To determine if a number is a multiple of 6, we need to check if it satisfies two conditions:
- The number must be even (which means it is divisible by 2).
- The sum of its digits must be divisible by 3.
Let’s go through an example. Consider the following numbers: 12, 18, 20, and 30. We will check each one:
- 12:
- It is even (12 ÷ 2 = 6).
- 1 + 2 = 3 (which is divisible by 3).
Since both conditions are satisfied, 12 is a multiple of 6.
- 18:
- It is even (18 ÷ 2 = 9).
- 1 + 8 = 9 (which is divisible by 3).
Both conditions are satisfied, so 18 is also a multiple of 6.
- 20:
- It is even (20 ÷ 2 = 10).
- 2 + 0 = 2 (which is not divisible by 3).

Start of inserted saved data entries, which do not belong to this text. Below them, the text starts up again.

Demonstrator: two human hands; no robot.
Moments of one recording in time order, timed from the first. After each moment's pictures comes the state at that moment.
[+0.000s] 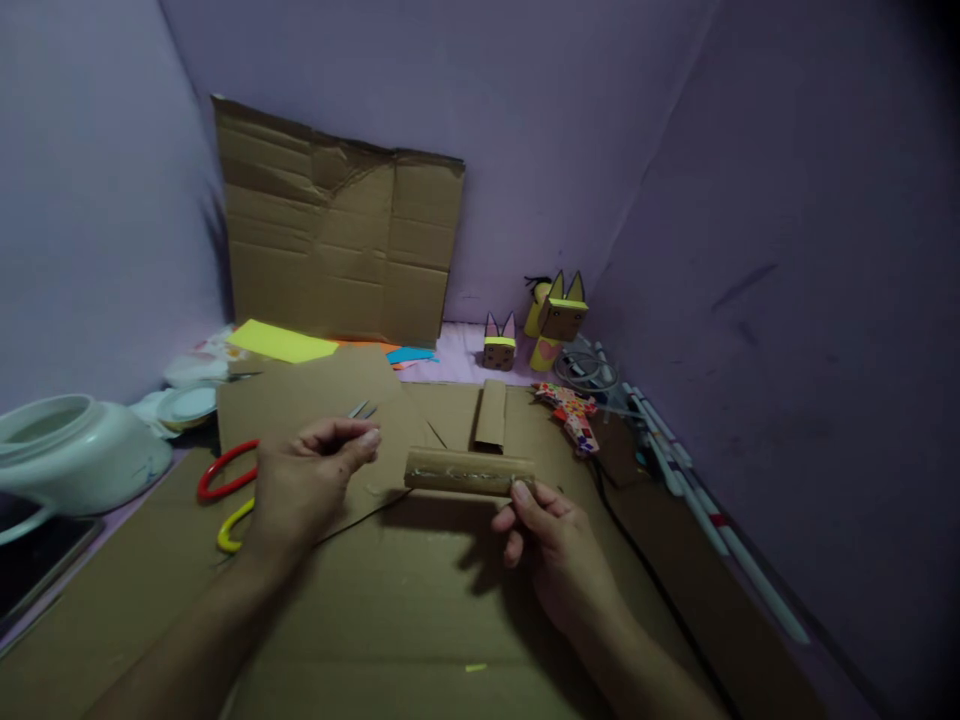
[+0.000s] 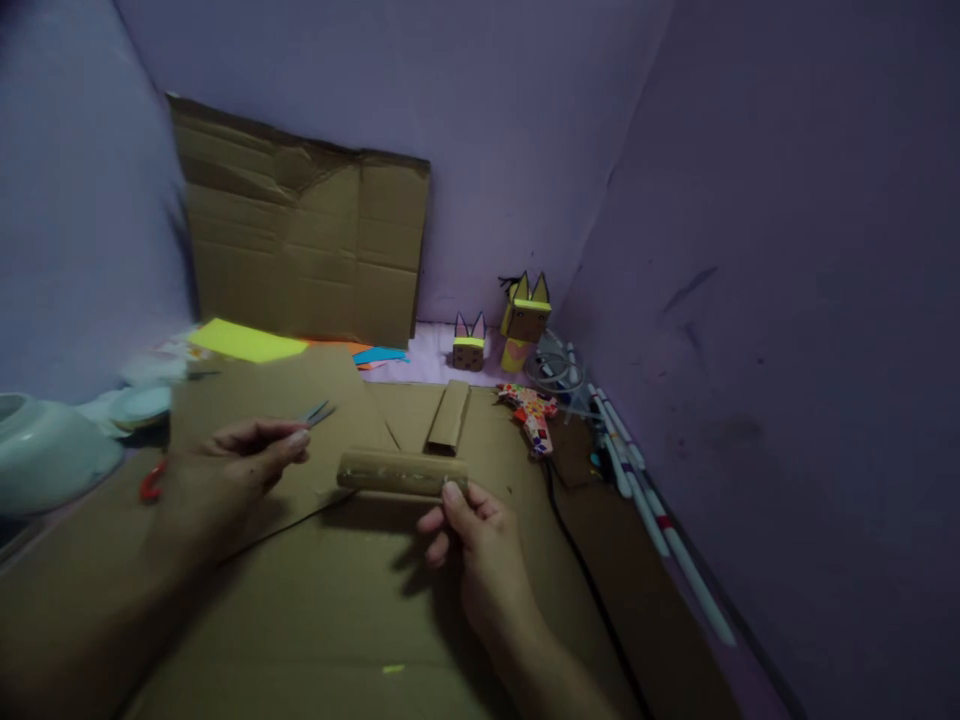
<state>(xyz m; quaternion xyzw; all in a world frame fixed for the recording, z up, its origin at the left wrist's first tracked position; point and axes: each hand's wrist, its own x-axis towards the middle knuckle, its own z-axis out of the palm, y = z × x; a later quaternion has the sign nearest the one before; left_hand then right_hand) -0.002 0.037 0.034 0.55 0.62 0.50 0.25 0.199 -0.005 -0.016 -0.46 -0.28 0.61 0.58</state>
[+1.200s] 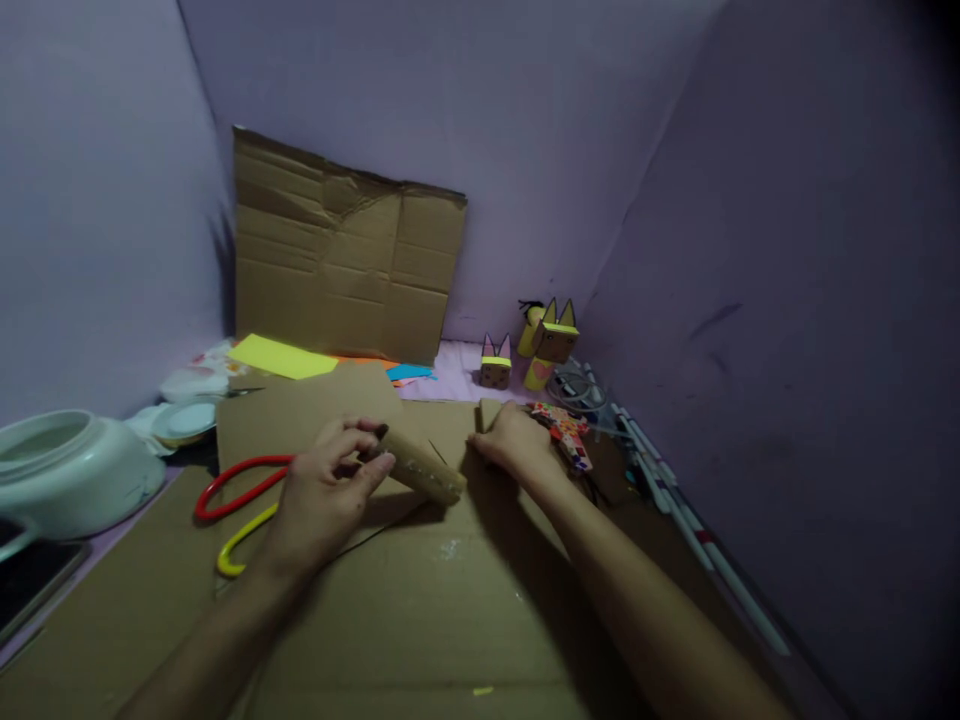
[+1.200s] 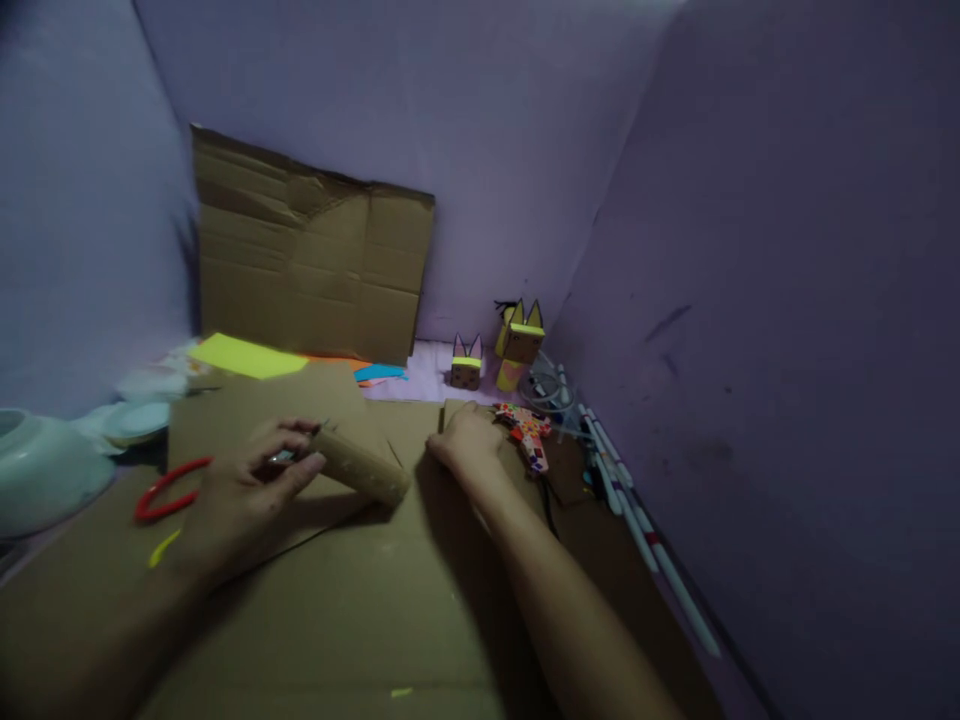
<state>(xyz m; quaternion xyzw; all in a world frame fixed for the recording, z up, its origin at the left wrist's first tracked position) -0.011 0.045 0.027 0.66 0.53 0.49 0.22 0.195 0.116 0.018 -0.76 -0.49 0.26 0.33</state>
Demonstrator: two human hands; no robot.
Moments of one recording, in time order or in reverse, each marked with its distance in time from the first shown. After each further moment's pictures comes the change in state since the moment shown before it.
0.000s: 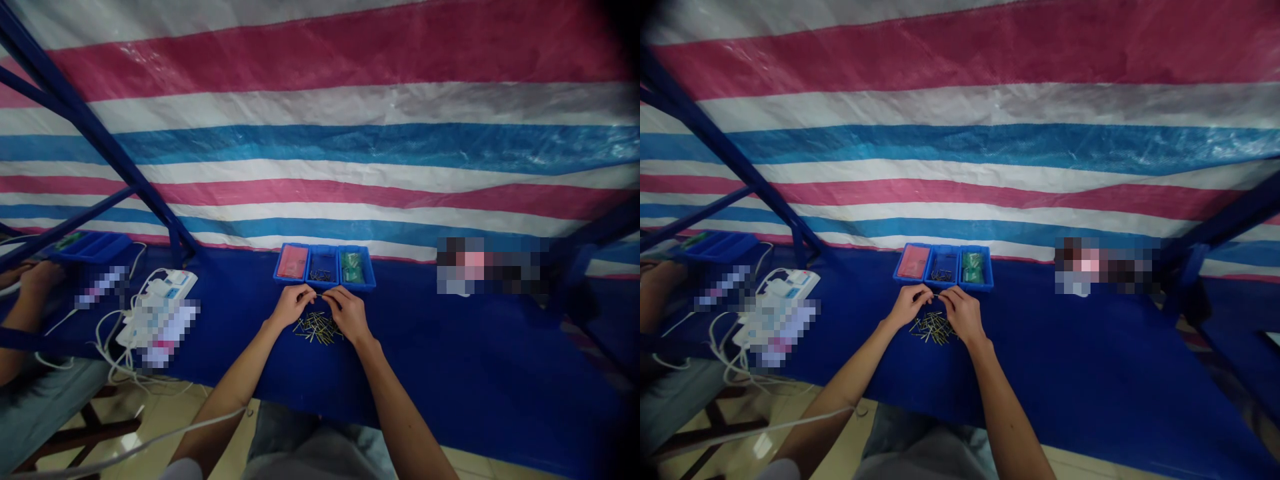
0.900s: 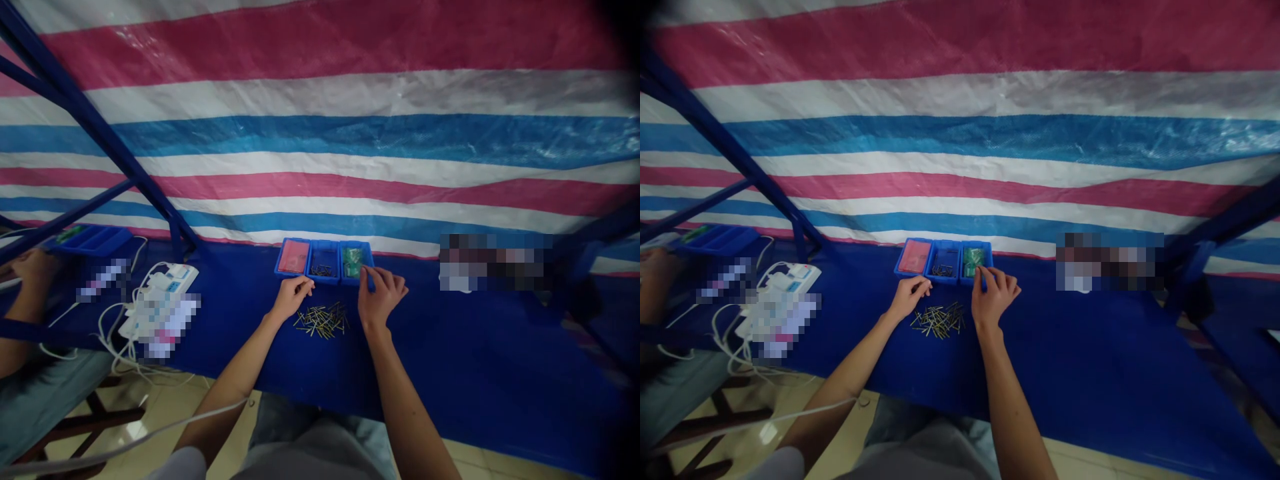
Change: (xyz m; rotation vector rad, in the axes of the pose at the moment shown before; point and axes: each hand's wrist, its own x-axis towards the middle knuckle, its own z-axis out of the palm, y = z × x) left_hand 0.002 -0.006 0.000 -0.071 0.080 -0.072; right_hand 0.015 0.013 -0.030 -0.448 0.577 0.246
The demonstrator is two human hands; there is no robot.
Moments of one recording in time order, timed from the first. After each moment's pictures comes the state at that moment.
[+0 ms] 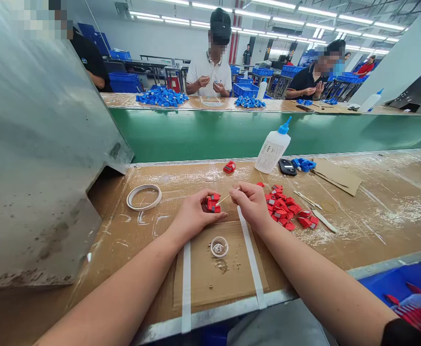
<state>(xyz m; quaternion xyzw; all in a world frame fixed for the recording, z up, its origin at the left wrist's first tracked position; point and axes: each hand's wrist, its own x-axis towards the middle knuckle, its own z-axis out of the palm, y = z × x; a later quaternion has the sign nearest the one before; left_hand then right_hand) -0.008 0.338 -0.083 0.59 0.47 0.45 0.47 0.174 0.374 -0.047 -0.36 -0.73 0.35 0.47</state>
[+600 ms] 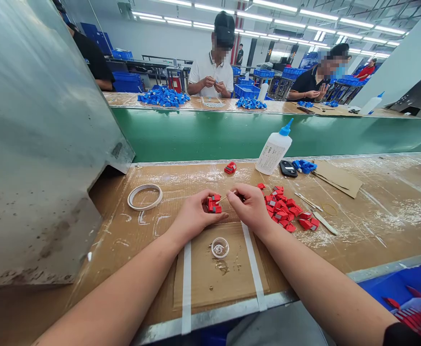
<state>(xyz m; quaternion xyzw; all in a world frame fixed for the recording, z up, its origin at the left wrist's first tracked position) -0.008 0.339 -0.085 0.60 0.47 0.45 0.46 0.172 0.373 -0.047 -0.36 -0.81 0.20 0.43</state>
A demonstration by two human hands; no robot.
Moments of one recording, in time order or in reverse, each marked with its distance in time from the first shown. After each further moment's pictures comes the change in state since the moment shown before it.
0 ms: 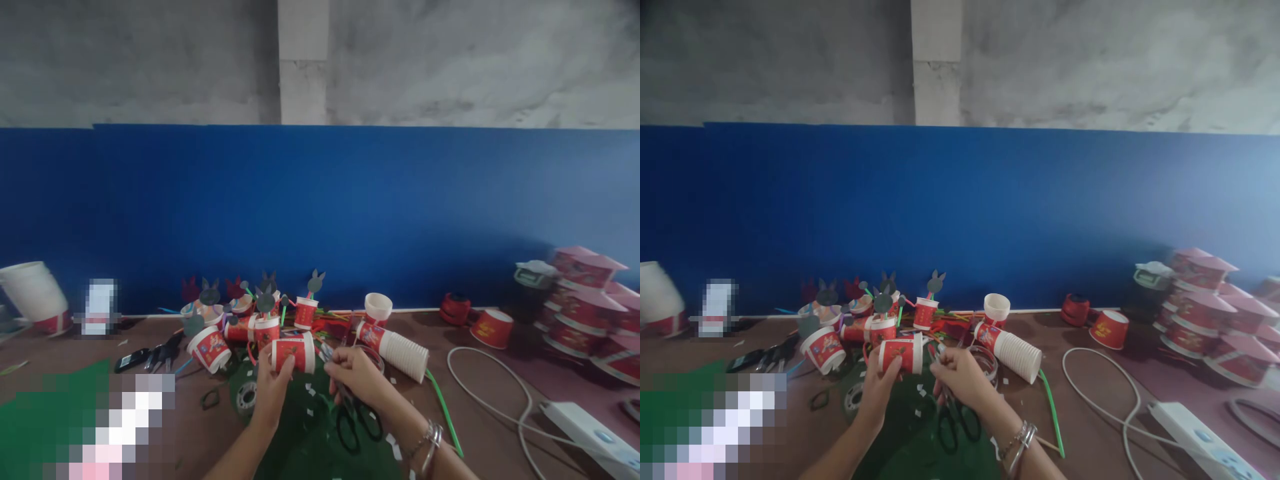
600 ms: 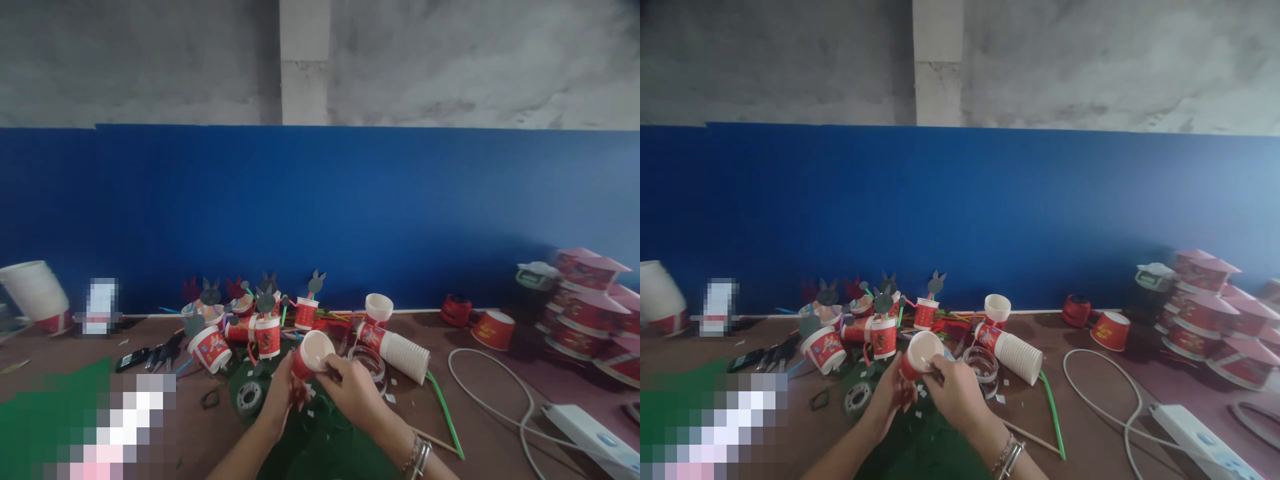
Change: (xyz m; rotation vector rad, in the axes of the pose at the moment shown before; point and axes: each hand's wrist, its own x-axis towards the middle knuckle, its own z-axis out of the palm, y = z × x) left_hand -0.005 -0.001 0.008 -0.096 -0.245 -0.435; right_hand -0.012 -0.006 0.017 -0.684 0.293 -0.272
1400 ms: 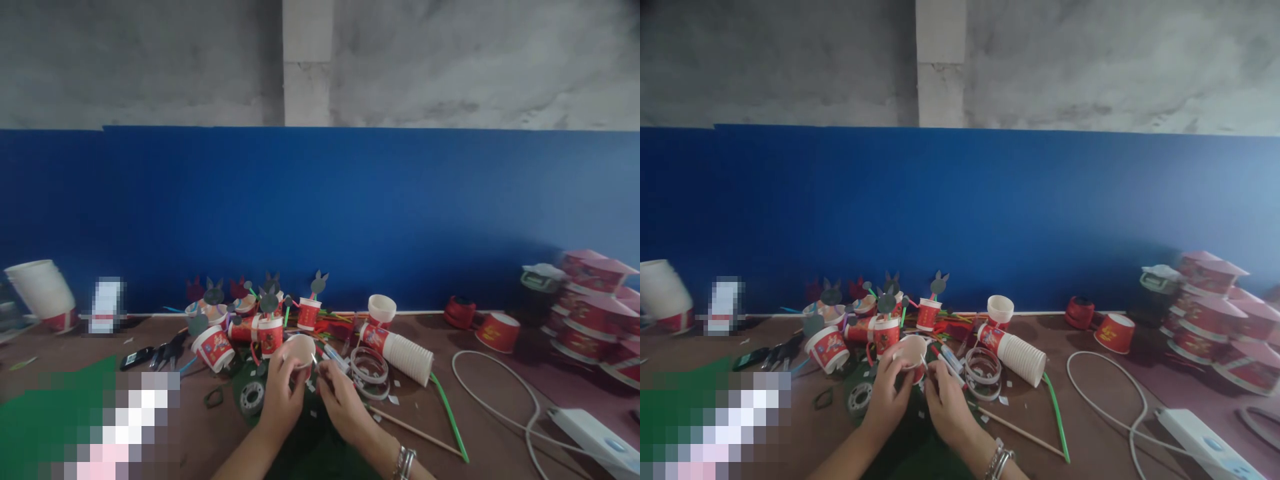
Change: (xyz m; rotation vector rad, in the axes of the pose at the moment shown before) left_hand -0.005 0.004 -0.013 0.986 0.188 0.934; right_hand -0.007 0.020 0.049 0.406 0.052 -0.058
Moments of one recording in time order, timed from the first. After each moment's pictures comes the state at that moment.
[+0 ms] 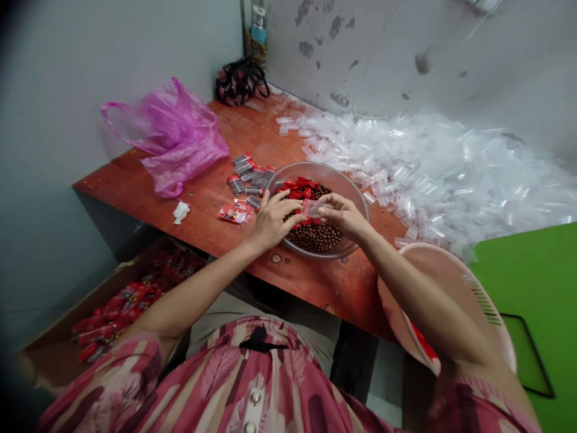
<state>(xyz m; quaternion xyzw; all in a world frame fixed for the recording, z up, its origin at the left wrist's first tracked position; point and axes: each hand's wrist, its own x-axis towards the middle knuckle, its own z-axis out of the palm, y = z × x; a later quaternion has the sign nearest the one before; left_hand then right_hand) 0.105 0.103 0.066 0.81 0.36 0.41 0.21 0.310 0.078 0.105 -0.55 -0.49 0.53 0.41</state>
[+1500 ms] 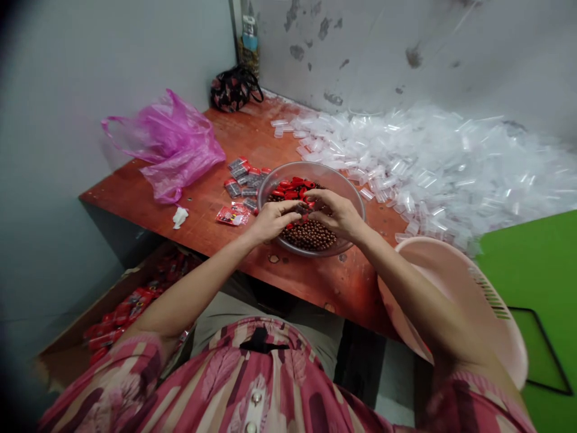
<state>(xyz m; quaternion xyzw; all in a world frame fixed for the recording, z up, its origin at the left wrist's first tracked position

Only the first condition is satisfied; hence, 20 is not a multiple of 6.
- 30:
- It is even (30 ÷ 2 = 15).
- 3 + 0 = 3 (which is divisible by 3).
Both conditions are satisfied, making 30 a multiple of 6.
So, from the given numbers, 12, 18, and 30 are multiples of 6, while 20 is not.
In conclusion, to find out if a number is a multiple of 6, just verify that it meets these two criteria:
- Is it even?
- Does the sum of its digits divide evenly by 3?
Using this method makes it easy to identify multiples of 6 quickly!